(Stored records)
***

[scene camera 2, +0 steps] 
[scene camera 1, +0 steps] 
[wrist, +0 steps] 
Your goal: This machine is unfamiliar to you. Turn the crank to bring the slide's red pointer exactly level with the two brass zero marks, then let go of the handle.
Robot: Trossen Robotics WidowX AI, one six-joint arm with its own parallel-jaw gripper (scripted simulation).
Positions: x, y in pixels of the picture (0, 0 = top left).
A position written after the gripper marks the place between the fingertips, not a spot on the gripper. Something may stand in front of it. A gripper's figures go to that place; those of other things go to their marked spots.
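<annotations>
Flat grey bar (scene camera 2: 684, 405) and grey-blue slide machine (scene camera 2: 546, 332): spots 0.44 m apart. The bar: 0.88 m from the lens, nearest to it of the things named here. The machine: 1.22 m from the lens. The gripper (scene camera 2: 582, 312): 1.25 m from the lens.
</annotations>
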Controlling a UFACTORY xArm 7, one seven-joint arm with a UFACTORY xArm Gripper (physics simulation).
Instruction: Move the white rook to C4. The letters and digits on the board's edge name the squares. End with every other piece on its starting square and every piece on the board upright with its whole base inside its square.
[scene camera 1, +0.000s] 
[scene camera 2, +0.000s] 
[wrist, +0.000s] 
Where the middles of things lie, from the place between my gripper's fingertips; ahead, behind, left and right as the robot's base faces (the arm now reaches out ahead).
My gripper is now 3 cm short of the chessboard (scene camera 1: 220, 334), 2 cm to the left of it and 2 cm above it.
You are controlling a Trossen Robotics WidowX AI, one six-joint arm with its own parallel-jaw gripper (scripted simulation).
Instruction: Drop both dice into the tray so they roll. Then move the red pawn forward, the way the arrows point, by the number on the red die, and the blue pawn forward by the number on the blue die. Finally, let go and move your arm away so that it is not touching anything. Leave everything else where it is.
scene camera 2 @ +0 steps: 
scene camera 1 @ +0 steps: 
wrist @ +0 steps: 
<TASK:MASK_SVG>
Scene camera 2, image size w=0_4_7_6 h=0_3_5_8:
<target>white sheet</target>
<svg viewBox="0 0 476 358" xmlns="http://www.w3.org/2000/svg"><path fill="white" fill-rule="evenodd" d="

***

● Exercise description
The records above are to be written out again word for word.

● Answer space
[scene camera 2, +0 steps] 
[scene camera 1, +0 steps] 
[wrist, +0 steps] 
Your goal: This machine is unfamiliar to you. Turn the crank to bring the slide's red pointer exactly level with the two brass zero marks, then let go of the handle.
Robot: Trossen Robotics WidowX AI, one six-joint arm with its own parallel-jaw gripper (scripted simulation).
Positions: x, y in pixels of the picture (0, 0 = top left).
A position written after the gripper marks the place between the fingertips, not a spot on the gripper. Something may stand in front of it. A gripper's figures go to that place; those of other things go to their marked spots.
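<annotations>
Flat grey bar (scene camera 2: 684, 405) and grey-blue slide machine (scene camera 2: 546, 332): spots 0.44 m apart. The bar: 0.88 m from the lens, nearest to it of the things named here. The machine: 1.22 m from the lens. The gripper (scene camera 2: 582, 312): 1.25 m from the lens.
</annotations>
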Controlling a UFACTORY xArm 7, one seven-joint arm with a UFACTORY xArm Gripper (physics simulation).
Instruction: Move the white rook to C4. The letters and digits on the board's edge name the squares. End with every other piece on its starting square and every piece on the board upright with its whole base inside its square.
[scene camera 1, +0.000s] 
[scene camera 2, +0.000s] 
[wrist, +0.000s] 
Where the middles of things lie, from the place between my gripper's fingertips; ahead, behind, left and right as the robot's base faces (the arm now reaches out ahead).
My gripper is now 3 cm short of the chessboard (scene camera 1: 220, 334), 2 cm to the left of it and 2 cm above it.
You are controlling a Trossen Robotics WidowX AI, one six-joint arm with its own parallel-jaw gripper (scripted simulation).
Instruction: Drop both dice into the tray so they roll. Then move the red pawn forward, the way the arrows point, by the number on the red die, and the blue pawn forward by the number on the blue die. Finally, let go and move your arm away so that it is not touching anything. Leave everything else where it is.
scene camera 2 @ +0 steps: 
scene camera 1 @ +0 steps: 
wrist @ +0 steps: 
<TASK:MASK_SVG>
Scene camera 2, image size w=0_4_7_6 h=0_3_5_8:
<target>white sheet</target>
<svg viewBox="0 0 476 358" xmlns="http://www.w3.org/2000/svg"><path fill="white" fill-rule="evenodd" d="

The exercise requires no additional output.